Negatives from the OMT announcement:

  • Very strong conditionality rhetoric from the ECB, with access to the OMT only via EFSF/ESM and with full macroeconomic conditionality in the form of compliance with the Enhanced Conditions Credit Line (ECCL). IMF oversight involvement is sought, making the OMT a sort of Troika-junior engagement for any country involved. This dramatically reduces the likelihood of any country going into OMT and in particular is a net negative for the countries that might benefit from the OMT when in the process of exiting the current Troika arrangements, such as Ireland and Portugal. In fact, the two countries can only qualify for OMT as they exit Troika deal and this will de facto mean that exiting the Troika deal will re-enter them into another Troika-light deal with OMT - a political no-go territory. It is also a major barrier for Spain and Italy.
  • The OMT is a time-buying exercise, in so far as it can only allow the Governments some time (1-2 years) to put in place structural reforms. It does not resolve the crisis itself. The problem is that the Government now have to 
    • design the right set of reforms (which is not as straight forward as one can imagine - of the 3 current Troika-programme run countries, only Ireland and Portugal have so far managed to design some sustainable reforms and not all so far, after a number of years of attempting such designs pre-Troika and during the Troika reign);
    • deploy the designed reforms (which is a tough process that has to be sustained over time and across political elections. In the sub set of three states currently in Troika programmes, again, only two have managed to partially achieve this, and again, with varying degree of success); and
    • the deployed reforms must deliver desired outcomes (subject to heavy set of risks and uncertainties: of the three participant states, none have so far managed to deliver desired outcomes on reforms packages, especially when it comes to achieving economic recovery).
  • The OMT will rely on sterilization of monetary supply flows into sovereign bond markets, which means that in order to buy government bonds, the ECB will have to somehow remove liquidity out of the euro system.

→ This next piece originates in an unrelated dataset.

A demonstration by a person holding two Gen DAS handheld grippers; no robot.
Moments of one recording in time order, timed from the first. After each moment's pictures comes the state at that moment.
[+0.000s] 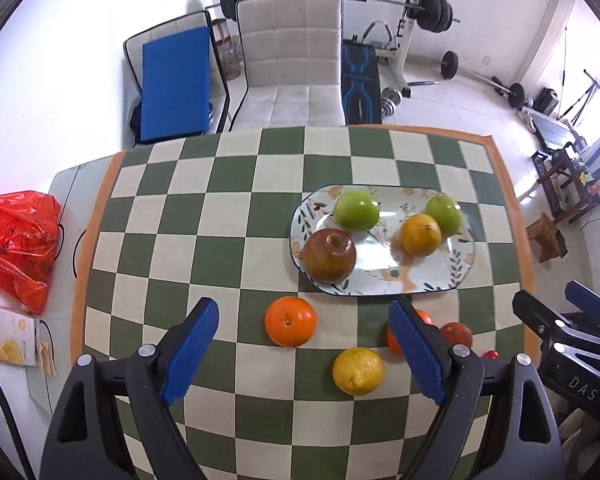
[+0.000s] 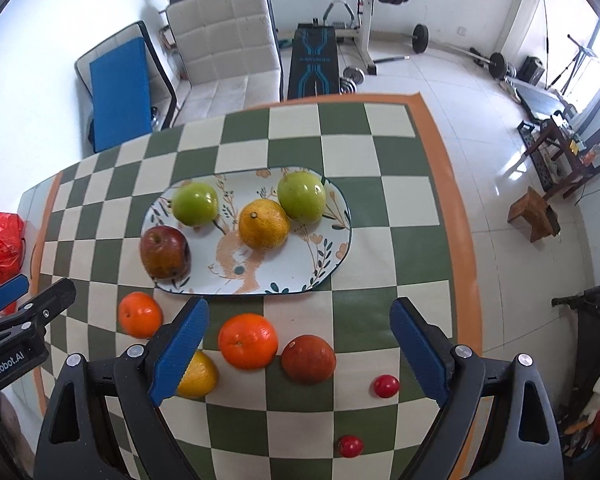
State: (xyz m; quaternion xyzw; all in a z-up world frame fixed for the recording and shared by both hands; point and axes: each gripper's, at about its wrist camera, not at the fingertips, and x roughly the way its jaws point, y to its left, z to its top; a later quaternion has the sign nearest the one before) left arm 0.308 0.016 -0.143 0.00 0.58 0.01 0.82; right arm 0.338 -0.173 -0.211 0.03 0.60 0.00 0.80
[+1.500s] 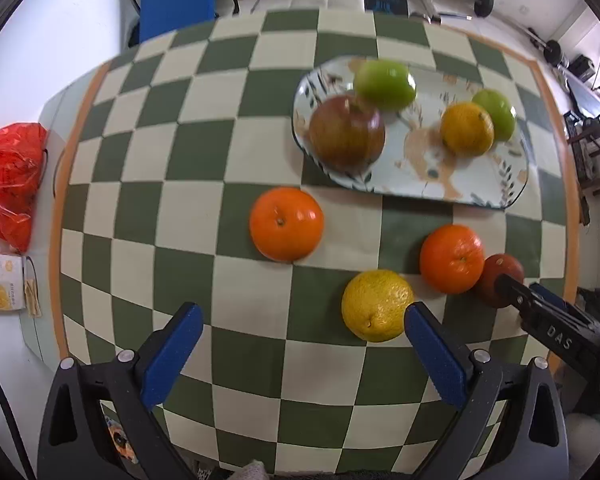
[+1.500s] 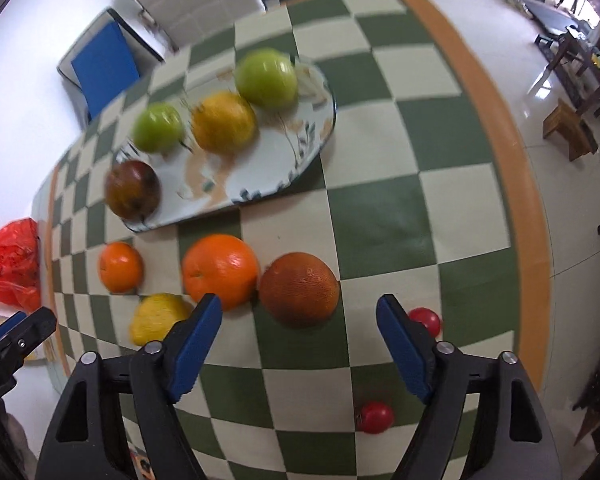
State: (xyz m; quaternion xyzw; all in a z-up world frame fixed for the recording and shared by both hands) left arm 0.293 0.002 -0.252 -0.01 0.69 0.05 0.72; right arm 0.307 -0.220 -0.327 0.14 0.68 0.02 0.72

This can only be achieved by reducing liquidity supply to the real economy and/or financial sector. This, in turn, makes OMT hardly accommodative of private sector growth and can derail the 'delivery' bit in the OMT's DDD challenge outlined above.
  • Other negatives worth keeping in mind are: 
    • No numerical targets for yields and no way of assessing these ex ante as bonds purchases will be disclosed only on a weekly basis
    • No change to collateral eligibility for non-government bonds (other than for government-guaranteed bonds), meaning OMT will have no easing effect on liquidity supply in financial sector.

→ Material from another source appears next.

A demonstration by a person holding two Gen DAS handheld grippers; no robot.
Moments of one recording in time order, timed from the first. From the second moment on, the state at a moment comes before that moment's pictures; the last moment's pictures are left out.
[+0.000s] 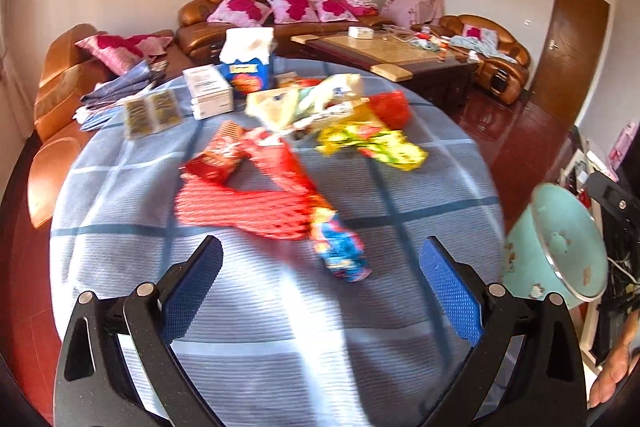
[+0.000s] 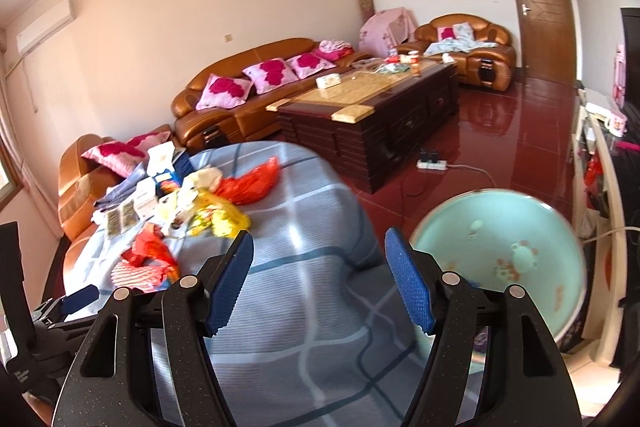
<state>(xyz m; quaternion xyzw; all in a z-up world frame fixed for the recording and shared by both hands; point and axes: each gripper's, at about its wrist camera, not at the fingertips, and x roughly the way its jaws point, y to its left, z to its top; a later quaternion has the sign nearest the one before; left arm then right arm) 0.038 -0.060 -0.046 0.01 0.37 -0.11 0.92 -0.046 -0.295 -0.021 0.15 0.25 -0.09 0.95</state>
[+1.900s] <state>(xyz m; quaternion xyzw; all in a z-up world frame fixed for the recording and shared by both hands) 0.121 0.033 -0.071 -0.03 0.39 -0.05 0.92 0.066 -0.159 -0.077 0.11 0.36 0.05 0.93</state>
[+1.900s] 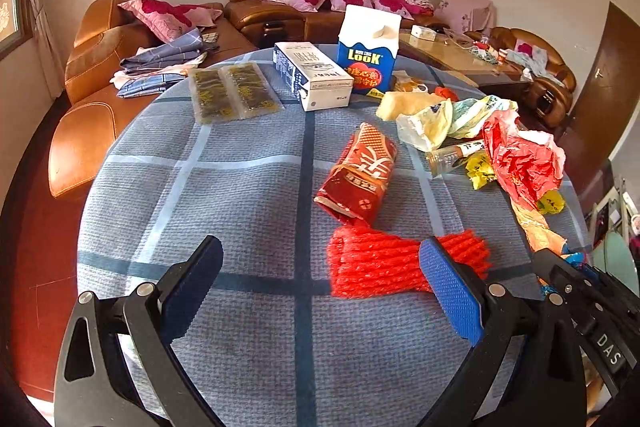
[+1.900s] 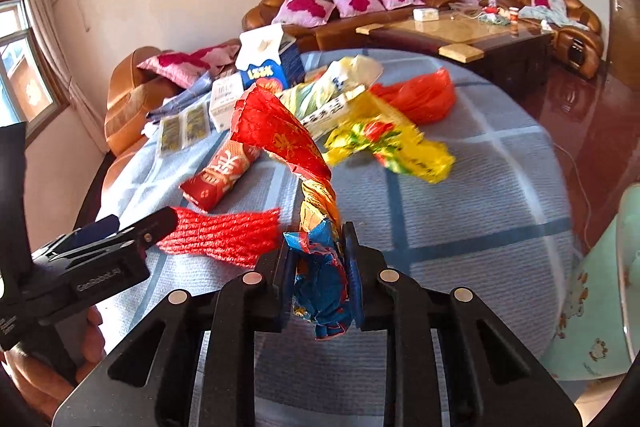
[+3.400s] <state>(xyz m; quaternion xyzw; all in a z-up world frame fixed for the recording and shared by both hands) 0.076 -0.004 -0.057 -0.01 0.38 -0.09 0.92 -0.019 -0.203 -0.057 0.16 0.31 0.04 0.94</state>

    • Excessive optimism on ECB behalf, with Draghi announcing that the OMT will be a "fully effective backstop that [will] remove tailrisks from the euro area". As I noted earlier, the biggest 'Black Swans' arise when policymakers start believing in non-existence of 'Black Swans'

Update: And here's a map of Draghi's comments on OMT announcement (via Prof Brian M Lucey):
Lets take a note: word 'growth; is the most prominent operative term used and yet, nothing within OMT is about growth. In fact, the policy rate remains unchanged, hence no pro-growth move in policy dimension. The logic of growth-OMT link is a tenuous one at best, and contradictory to the OMT operational objectives. Here's why. OMT - if successful - is supposed to ease the cost of Government's transition to fiscal austerity. It is to be sterilized. Hence, OMT is neither a fiscal nor a monetary tool for sustaining or generating any growth. Other key words to note relate to 'financial' and 'risks' - I commented above on the perverse effect on financial system the OMT is likely have. I have also commented above on the bizarre discounting of risks remaining within the system once OMT is up and running.